结果出来的那一刻,安格斯直接蒙了。二对五,开普赛完胜。
此刻,那个恶心的老家伙正洋溢着恶心的笑容,宣布着恶心的胜利。他脸上的皱纹都快笑裂了,他那双充满浑浊的眼睛,还绽放出一种类似家猪发情的光芒。他的嘴巴在蠕动,好像两条红色的蛆,他嗓子里喷吐出糜烂般的声音——安格斯能听清每一个字,可一旦组合起来,他就完全听不懂了。
同样恶心的还有维塞吉,他简直比当选人还要兴奋,他在比比画画,他在拍手叫好,他在冲自己挑衅。
但最让安格斯感到生气的,不是他们,而是一直沉闷不语,不声不响就选择了叛变的马格努斯。他瞪了过去,他真想问问对方,到底什么意思?你要是不想投给我,为何不早说?如果早知是这样的结果,我怎会允许这场游戏进行下去?
对方似乎察觉到他的目光,转过身来。

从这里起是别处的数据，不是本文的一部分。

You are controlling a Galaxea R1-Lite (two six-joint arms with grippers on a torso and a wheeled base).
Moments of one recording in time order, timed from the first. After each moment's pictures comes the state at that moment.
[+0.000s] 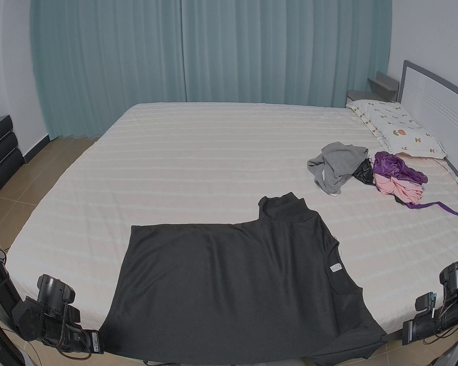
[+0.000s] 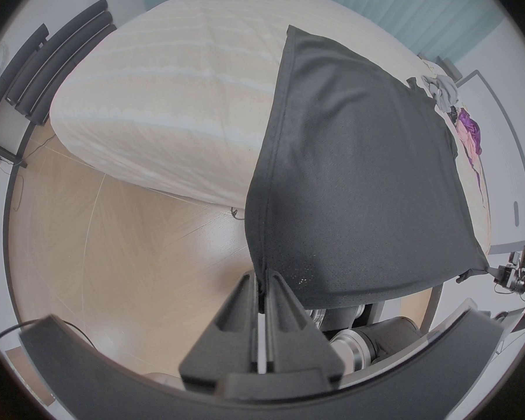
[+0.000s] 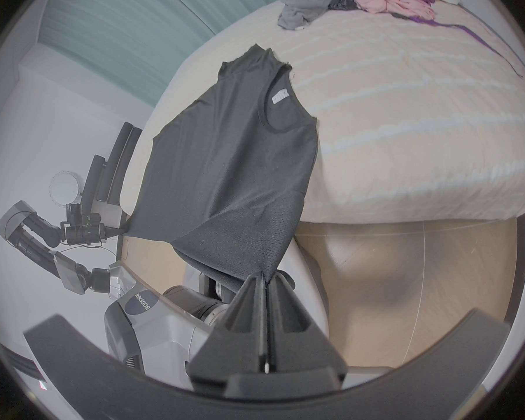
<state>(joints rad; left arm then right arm) -0.05 1.84 -0.02 -0.54 -0.09 -0.28 -0.20 1.64 -0.02 -0.32 0.53 -0.09</state>
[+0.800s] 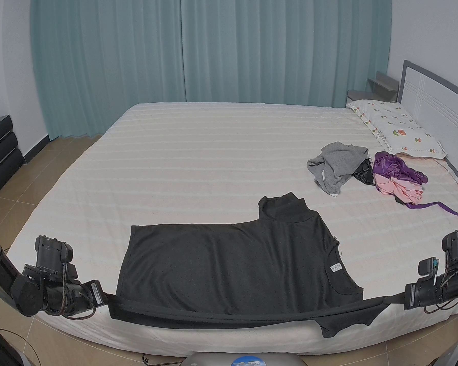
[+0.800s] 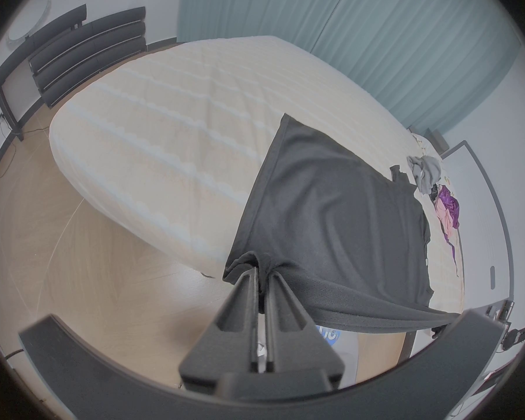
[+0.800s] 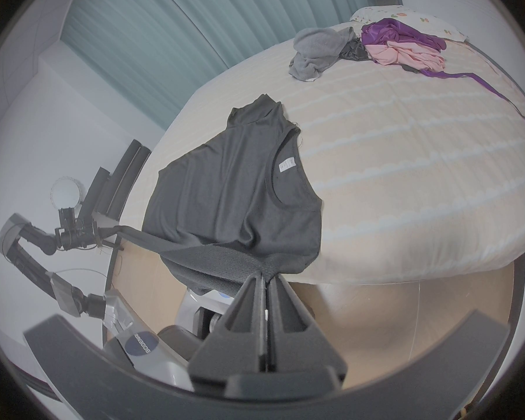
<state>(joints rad) -0.05 1.79 -0.25 -0.55 -0.08 -0.50 -0.18 1.64 -0.22 -0.34 0.53 -0.03</state>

马格努斯那对精明的小眼睛射出异样的光芒,里面有大仇得报的欢愉,还有恨他入骨的怨恨。但就是没有安格斯预期中的惭愧。
为什么这样看我?该恨的人,是我才对吧?你个变色龙,你难道一点不知羞吗?出尔反尔,这就是你的家教???
他也瞪了过去,他绝不会在叛徒面前示弱!叛徒,比敌人更令人厌恶!叛徒,比敌人造成的损失更大!叛徒,就应该去死!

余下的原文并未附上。